As far as the eye could see the land looked desolate and uninhabited. Dark forest blanketed the hills.
Higher up, the stark, stony peak of the mountain rose forbiddingly against the evening sky. The setting sun behind them cast a thick golden light over the scene, enhancing briefly the color of water, sky, and stone. Great flocks of sea ducks and geese floated on the swells just beyond the pull of the breakers. Overhead, gulls uttered their whistling calls as they circled and dove.
"I never thought I'd be setting foot on
Plenimaran soil," Micum remarked, steering them closer in. "I've got to admit, it's nice-looking country."
The sun sank lower. Kneeling in the bow, Seregil squinted intently at the harsh shoreline.
"I think we may be spending the night out here," Micum said, steering them past a rocky point.
"You may be—Wait!"
The forest was thick here, but he caught the distinct yellow flicker of firelight in the shadow of a cove. "Do you see that?"

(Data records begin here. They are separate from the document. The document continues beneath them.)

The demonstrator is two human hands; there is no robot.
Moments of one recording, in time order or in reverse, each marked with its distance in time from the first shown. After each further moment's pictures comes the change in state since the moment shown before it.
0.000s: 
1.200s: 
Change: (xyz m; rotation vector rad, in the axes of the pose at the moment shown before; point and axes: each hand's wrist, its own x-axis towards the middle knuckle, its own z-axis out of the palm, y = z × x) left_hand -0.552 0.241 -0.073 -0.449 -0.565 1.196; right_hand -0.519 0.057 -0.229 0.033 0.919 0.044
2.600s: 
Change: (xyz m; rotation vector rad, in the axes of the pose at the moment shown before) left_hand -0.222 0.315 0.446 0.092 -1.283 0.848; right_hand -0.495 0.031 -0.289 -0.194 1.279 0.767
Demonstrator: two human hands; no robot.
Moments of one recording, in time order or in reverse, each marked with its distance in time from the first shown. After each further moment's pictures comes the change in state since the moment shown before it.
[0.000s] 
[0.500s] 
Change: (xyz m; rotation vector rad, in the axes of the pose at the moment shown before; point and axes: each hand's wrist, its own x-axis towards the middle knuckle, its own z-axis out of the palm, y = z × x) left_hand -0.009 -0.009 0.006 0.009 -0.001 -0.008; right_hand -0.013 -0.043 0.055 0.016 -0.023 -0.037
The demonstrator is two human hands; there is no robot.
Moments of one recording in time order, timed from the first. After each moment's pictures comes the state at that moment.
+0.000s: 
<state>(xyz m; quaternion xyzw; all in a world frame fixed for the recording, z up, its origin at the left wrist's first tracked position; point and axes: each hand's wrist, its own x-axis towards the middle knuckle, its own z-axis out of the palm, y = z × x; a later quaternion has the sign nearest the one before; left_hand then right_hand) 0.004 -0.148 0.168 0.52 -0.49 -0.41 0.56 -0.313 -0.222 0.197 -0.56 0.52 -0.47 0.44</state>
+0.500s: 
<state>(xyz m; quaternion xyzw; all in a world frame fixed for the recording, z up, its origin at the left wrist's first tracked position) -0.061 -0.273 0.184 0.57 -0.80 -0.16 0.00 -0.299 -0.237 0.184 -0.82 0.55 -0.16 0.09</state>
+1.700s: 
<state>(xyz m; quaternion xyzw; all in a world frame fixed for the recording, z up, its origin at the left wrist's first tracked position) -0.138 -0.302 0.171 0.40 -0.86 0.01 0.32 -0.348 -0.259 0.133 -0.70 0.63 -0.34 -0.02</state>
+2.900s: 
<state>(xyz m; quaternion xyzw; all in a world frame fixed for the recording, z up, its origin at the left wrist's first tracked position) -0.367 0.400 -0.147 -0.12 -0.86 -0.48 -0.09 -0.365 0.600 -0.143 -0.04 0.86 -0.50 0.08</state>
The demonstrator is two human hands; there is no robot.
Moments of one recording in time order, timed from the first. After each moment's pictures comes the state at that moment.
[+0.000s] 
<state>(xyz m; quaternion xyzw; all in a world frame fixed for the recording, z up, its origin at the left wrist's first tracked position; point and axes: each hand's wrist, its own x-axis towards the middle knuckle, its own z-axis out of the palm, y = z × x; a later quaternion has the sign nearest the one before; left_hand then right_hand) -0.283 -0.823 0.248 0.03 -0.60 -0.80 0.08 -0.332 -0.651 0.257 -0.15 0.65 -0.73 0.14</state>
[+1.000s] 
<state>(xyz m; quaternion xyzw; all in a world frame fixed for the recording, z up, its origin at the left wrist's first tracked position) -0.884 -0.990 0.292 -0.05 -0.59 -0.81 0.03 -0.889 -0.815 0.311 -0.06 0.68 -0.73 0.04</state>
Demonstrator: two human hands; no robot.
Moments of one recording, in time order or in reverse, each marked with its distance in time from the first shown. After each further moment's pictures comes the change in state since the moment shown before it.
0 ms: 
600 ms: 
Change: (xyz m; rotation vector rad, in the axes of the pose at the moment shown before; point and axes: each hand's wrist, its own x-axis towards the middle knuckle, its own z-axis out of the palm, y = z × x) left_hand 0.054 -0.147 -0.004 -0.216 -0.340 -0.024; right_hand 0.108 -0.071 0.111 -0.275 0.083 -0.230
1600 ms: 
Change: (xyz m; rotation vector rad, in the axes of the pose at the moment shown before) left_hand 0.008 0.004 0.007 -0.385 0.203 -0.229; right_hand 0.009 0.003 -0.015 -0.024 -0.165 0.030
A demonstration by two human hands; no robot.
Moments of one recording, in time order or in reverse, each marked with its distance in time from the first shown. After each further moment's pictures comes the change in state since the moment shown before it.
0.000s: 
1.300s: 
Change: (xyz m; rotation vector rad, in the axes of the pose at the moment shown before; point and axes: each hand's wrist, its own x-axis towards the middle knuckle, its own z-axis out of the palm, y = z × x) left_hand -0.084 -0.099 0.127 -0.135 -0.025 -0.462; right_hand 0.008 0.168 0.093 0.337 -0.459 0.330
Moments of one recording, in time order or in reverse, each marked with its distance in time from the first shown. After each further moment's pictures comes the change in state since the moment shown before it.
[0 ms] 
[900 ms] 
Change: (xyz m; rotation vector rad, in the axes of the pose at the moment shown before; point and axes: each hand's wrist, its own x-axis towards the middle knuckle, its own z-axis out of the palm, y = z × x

"Could be a campfire. What do you say?"
"Let's have a look."
Steering into the cove, they discovered a tiny, sheltered beach at its head. Above the tide line, a large fire crackled invitingly, illuminating the thick tangle of evergreens that edged the shingle.
"It looks more like a signal fire," whispered Micum, tacking just off shore. "Could be fishermen or pirates."
"Only one way to find out. You stay with the boat."